### Recorded information ###

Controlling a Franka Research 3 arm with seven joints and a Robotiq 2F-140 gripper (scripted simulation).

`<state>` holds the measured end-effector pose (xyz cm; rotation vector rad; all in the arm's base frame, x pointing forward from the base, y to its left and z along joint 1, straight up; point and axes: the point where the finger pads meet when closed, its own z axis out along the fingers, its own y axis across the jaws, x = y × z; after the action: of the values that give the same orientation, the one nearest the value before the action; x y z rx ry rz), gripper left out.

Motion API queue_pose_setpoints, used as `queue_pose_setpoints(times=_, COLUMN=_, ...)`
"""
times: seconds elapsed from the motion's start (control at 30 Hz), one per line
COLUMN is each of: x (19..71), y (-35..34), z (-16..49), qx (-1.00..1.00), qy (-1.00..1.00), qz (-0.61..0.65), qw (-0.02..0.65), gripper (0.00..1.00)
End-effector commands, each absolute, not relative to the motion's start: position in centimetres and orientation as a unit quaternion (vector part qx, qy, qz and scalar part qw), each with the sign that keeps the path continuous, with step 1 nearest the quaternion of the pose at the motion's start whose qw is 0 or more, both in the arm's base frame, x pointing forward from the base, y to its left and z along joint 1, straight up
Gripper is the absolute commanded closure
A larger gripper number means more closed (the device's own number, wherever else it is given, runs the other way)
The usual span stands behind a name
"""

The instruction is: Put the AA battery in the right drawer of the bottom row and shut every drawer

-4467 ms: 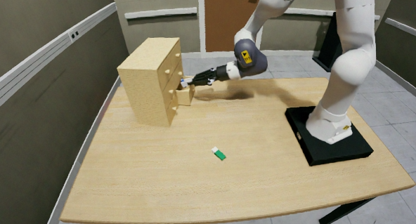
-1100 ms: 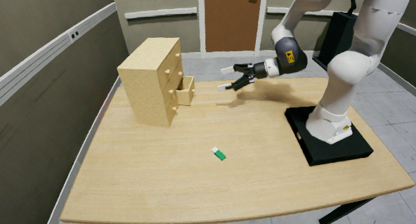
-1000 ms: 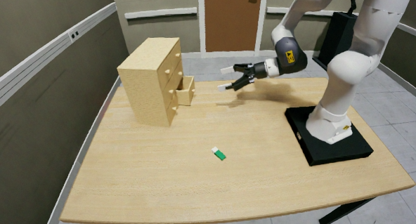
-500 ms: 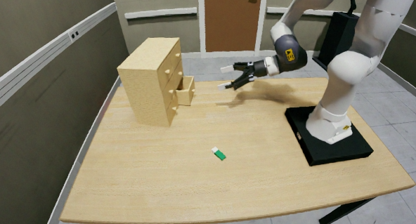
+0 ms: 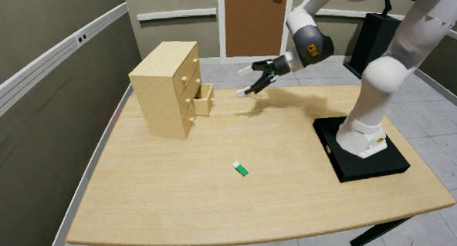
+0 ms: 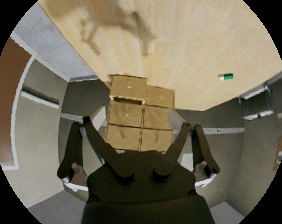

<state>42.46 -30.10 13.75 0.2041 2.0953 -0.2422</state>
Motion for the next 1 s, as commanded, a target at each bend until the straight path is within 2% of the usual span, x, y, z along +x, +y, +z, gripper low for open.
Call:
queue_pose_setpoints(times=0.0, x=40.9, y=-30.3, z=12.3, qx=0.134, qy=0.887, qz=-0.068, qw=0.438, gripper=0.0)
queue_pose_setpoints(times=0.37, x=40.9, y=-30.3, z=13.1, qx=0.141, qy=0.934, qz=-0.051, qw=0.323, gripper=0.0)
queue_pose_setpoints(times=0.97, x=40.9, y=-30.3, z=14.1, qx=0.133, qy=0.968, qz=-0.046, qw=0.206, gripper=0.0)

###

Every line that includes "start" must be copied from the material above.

Exercise response —
times: seconds elapsed from the motion's start (control at 30 Hz), one per line
End-effector commands, each absolute, not relative to the motion's start: position in centimetres and orientation as a unit quaternion (vector part qx, qy, qz and scalar part qw), each with the sign that keeps the path continuous, with step 1 nearest the quaternion of the pose at the motion's start whose qw is 0 or more, both in the arm's base frame, x pointing forward from the base, y to its left and z along joint 1, straight up

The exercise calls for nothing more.